CONTINUOUS, PRECESSION-SCALE RECORD OF TROPICAL ORBITAL PACING REVEALED IN THE TRIASSIC-JURASSIC NEWARK BASIN CONTINENTAL RIFT: PRELIMINARY RESULTS FROM CONTINUOUS XRF ELEMENTAL DATA OF 6700 M OF MOSTLY LACUSTRINE CORE

New, continuous XRF elemental data from Newark Basin cores (1) reveals continuous precession-scale forcing, even from otherwise homogenous appearing red beds. Seemingly monotonous mudstone sequences occur at various thicknesses between bundles of black, grey and red transgressive-regressive lacustrine cycles demarcating patterns characteristic of climatic precession modulated by short (~100 kyr), long (405 kyr) and grand (>1000 kyr) eccentricity cycles (2). Analysis of eccentricity modulation of sedimentary facies related to lake depth (depth ranks) occurring at processional frequencies in these cores yielded testably accurate determinations of the underlying secular fundamental frequencies of perihelion of the rocky planets (2), even in the face of Solar System chaos (3).

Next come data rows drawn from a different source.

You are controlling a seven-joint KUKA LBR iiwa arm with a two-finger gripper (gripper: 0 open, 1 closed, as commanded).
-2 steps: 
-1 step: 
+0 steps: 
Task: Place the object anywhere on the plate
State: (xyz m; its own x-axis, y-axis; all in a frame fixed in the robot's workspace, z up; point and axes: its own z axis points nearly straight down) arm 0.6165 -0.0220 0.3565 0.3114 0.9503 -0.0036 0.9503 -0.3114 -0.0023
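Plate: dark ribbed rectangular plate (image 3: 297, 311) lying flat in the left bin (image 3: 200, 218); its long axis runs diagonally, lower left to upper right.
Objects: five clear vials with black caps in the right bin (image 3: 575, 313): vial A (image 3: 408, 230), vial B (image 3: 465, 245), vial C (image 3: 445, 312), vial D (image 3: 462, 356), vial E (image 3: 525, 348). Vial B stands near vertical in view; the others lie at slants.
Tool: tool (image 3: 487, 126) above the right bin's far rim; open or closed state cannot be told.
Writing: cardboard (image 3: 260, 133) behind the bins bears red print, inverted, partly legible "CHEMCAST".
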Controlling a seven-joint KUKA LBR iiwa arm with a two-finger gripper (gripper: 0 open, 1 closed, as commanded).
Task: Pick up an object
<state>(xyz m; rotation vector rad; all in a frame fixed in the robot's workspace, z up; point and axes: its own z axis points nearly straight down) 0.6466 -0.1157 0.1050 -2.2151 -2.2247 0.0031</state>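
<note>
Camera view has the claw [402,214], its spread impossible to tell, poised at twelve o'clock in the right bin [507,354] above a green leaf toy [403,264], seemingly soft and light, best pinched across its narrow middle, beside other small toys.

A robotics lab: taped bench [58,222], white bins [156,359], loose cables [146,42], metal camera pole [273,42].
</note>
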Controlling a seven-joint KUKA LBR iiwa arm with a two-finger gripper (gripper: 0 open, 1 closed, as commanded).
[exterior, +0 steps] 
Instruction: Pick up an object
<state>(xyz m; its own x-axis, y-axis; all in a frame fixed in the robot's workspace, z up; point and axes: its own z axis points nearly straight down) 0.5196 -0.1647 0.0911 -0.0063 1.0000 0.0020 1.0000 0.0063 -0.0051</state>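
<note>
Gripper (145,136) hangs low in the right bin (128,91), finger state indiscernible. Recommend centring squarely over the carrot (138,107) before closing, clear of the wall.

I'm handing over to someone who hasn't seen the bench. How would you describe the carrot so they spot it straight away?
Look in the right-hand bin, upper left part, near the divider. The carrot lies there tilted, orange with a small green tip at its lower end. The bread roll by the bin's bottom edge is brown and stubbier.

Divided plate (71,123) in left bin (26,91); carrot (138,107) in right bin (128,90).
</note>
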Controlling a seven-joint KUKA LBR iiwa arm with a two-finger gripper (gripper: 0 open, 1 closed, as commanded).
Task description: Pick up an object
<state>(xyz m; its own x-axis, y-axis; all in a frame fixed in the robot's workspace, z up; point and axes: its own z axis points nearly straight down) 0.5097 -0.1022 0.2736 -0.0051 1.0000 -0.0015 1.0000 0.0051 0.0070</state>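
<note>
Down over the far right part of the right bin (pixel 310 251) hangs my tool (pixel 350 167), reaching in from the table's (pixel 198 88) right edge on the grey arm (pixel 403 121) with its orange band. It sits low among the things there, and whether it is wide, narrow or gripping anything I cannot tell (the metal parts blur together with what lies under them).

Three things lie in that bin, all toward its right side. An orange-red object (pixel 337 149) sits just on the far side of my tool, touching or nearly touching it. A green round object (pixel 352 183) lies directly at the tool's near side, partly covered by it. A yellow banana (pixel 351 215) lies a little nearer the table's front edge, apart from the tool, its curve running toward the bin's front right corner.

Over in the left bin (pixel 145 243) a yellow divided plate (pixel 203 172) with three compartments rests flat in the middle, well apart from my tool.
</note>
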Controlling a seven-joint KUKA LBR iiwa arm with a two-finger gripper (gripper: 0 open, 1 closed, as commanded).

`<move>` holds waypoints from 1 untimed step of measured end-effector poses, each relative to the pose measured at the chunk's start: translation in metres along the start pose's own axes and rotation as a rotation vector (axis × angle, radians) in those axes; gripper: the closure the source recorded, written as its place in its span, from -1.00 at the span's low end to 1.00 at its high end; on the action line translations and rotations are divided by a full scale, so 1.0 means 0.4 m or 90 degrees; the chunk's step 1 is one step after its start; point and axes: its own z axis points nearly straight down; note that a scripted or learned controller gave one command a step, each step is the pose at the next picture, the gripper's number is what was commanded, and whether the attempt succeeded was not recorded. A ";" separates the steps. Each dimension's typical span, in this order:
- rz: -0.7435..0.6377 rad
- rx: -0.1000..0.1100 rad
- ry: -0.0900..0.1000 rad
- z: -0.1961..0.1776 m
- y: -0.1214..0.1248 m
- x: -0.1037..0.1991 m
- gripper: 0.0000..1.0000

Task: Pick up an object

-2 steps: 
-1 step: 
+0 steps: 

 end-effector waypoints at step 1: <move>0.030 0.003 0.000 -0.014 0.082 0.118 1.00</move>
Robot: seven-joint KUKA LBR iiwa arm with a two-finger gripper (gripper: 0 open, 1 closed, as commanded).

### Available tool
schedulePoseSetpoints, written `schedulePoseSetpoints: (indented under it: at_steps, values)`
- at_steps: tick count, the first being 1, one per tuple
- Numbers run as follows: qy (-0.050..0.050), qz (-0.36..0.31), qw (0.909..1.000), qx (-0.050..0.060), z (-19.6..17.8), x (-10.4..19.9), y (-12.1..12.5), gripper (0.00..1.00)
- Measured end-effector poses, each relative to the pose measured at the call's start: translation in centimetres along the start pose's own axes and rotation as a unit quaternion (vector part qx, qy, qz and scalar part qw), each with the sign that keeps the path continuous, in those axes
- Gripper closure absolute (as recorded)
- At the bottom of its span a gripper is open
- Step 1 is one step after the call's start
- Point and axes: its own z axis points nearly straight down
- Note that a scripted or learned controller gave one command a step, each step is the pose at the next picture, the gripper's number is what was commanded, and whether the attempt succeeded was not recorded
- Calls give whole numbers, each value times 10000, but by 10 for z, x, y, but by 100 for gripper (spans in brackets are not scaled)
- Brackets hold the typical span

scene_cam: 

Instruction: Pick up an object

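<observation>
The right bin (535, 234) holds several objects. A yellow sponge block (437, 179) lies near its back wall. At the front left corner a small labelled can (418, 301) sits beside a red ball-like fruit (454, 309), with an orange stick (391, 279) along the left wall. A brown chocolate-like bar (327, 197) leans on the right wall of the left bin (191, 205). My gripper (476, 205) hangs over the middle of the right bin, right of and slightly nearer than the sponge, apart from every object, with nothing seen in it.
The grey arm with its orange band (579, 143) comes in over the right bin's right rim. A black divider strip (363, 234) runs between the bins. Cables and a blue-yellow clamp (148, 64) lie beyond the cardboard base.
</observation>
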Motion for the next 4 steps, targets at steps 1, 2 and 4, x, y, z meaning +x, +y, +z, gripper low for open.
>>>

However, the long intervals without visible sedimentary facies variations or with very noisy looking variations, at eccentricity antinode lows, spanning what must be many climatic precession cycles or even multiple 405 kyr cycles, coupled with shifting relationships between accumulation rate and precessional amplitudes challenges the independent recovery of the axial precession rate. Here we use Mn/Fe (redox), Zn/Rb (detritus), K/Al (clay) variations, obtained via the Minalyzer (4) robotic continuous XRF scanner, to recover remarkably consistent cyclicity precisely matching the depth ranks facies patterns, and extending periodic cyclicity through intervals lacking consistent facies variations. This largely solves the problem of the missing information in the eccentricity lows, allowing the lacustrine expression of climatic precession cycles to be nearly continuously counted over at least 22 Myr of the early Mesozoic, thus calibrating not just the chaotic drift in planetary orbits, but also the Earth-Moon system during this impactful time in Earth History (5).

1. Olsen+ GSA Bull 108:40 (1996); 2. Olsen+ PNAS 116:10664 (2019); 3. Laskar, Icarus 196:1 (2008); 4. Sjöqvist Sci Drill 19:13 (2015); 5. Funded by NSF & the Heising-Simons Foundation.